Exercise directions
Please say how many lines in the records below contain the word "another", giving only the number.

Records for processing
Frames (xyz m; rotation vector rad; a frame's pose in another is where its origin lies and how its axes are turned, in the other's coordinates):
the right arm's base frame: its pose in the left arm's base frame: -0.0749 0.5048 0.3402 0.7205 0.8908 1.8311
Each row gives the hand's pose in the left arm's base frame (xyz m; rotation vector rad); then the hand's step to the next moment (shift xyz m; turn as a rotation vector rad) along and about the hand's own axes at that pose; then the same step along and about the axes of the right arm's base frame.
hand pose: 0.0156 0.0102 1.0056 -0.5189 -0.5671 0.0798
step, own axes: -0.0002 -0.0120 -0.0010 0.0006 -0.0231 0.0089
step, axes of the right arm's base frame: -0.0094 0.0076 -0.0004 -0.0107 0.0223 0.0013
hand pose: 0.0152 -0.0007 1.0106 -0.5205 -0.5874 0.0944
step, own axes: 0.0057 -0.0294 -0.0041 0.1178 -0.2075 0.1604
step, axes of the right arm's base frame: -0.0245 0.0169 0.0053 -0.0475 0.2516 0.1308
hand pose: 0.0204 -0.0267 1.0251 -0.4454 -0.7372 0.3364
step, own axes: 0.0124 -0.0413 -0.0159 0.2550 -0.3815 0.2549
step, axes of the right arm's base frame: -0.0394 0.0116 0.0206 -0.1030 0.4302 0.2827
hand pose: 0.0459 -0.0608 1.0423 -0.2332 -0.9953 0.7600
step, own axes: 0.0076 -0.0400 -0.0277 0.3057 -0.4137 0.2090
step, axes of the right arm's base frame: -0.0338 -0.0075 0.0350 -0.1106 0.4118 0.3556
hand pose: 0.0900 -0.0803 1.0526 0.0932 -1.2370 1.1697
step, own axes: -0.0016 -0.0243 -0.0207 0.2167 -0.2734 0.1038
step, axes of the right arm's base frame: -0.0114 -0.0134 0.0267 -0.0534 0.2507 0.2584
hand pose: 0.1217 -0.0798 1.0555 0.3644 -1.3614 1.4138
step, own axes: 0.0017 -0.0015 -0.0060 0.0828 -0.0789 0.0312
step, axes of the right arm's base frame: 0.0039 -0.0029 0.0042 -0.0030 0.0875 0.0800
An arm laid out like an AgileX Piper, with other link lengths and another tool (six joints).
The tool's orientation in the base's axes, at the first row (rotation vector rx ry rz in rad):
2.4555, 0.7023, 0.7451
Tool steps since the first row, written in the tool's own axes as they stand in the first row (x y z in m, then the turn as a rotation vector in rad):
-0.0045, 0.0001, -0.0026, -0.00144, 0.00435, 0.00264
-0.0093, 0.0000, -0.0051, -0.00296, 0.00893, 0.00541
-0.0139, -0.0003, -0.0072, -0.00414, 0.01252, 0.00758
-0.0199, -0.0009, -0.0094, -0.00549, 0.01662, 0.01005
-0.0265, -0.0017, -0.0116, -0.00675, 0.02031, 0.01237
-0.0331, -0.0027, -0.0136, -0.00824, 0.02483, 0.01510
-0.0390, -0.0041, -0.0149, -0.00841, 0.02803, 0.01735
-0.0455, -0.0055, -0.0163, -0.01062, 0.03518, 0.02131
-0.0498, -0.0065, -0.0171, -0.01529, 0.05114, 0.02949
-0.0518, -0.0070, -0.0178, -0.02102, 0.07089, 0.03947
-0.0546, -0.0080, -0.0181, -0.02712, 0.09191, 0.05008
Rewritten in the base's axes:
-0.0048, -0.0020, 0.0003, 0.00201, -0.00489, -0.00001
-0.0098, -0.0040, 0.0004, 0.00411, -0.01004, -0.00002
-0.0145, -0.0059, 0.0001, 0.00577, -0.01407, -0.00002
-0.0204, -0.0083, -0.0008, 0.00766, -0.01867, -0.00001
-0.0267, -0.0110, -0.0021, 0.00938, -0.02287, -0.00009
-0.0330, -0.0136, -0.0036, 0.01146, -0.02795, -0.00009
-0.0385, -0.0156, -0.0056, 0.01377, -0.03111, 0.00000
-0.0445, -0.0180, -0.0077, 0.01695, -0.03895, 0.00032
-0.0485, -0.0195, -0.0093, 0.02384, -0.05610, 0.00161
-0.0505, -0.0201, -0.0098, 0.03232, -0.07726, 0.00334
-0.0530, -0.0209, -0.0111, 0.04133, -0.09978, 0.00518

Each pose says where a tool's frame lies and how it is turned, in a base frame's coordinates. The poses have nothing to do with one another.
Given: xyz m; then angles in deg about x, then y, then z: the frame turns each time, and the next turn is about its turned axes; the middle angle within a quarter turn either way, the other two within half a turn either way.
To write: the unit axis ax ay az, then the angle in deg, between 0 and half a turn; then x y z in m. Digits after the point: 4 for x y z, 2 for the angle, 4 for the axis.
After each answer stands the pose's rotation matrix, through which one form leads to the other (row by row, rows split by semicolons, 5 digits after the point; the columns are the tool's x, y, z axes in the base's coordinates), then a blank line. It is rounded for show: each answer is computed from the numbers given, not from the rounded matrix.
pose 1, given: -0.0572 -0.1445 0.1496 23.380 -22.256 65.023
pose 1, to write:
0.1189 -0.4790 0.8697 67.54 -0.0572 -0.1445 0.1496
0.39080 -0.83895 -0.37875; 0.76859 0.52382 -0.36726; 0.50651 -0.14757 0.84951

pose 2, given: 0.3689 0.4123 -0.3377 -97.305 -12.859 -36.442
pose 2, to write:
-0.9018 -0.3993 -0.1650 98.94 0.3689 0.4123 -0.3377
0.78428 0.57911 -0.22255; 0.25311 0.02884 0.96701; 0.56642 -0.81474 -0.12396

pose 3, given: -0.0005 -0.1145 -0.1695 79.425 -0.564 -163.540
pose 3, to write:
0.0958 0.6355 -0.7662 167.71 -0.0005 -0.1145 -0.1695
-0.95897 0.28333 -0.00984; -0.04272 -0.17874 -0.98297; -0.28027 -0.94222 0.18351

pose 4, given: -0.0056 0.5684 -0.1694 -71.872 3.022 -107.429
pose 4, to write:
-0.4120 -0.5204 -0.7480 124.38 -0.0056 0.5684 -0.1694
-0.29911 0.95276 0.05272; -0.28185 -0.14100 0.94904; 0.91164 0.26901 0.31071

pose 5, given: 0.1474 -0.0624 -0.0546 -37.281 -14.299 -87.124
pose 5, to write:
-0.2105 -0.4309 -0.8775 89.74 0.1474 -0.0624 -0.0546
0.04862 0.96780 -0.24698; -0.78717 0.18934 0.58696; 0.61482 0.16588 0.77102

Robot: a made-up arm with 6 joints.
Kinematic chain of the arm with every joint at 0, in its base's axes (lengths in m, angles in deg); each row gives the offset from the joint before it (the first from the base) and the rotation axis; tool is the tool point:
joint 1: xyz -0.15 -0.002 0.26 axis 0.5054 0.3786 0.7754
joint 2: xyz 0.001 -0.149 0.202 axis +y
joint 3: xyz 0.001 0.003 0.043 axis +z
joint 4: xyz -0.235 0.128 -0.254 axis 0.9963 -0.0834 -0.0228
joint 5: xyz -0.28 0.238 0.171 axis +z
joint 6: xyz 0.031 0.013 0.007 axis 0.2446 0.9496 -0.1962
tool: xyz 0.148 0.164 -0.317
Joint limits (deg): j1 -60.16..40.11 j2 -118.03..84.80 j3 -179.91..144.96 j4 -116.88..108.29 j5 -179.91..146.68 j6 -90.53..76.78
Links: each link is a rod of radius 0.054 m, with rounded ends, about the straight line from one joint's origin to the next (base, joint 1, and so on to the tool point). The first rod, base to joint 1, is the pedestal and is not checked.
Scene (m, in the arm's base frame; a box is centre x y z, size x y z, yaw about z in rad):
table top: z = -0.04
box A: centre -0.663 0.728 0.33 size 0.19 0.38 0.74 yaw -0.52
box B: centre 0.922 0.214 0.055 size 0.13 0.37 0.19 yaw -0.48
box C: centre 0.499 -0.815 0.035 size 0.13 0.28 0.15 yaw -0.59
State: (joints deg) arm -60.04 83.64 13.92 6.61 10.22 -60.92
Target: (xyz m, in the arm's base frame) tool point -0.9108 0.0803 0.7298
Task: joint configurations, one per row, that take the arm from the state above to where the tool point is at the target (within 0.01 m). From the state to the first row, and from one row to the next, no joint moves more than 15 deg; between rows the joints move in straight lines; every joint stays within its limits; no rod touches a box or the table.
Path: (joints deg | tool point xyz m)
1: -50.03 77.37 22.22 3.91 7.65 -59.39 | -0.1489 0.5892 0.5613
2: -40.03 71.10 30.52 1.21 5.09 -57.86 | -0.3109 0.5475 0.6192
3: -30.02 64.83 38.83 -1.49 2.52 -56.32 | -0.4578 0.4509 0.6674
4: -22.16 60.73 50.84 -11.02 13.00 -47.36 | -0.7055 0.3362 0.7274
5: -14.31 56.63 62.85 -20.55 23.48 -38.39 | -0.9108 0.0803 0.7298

Completed exercise
3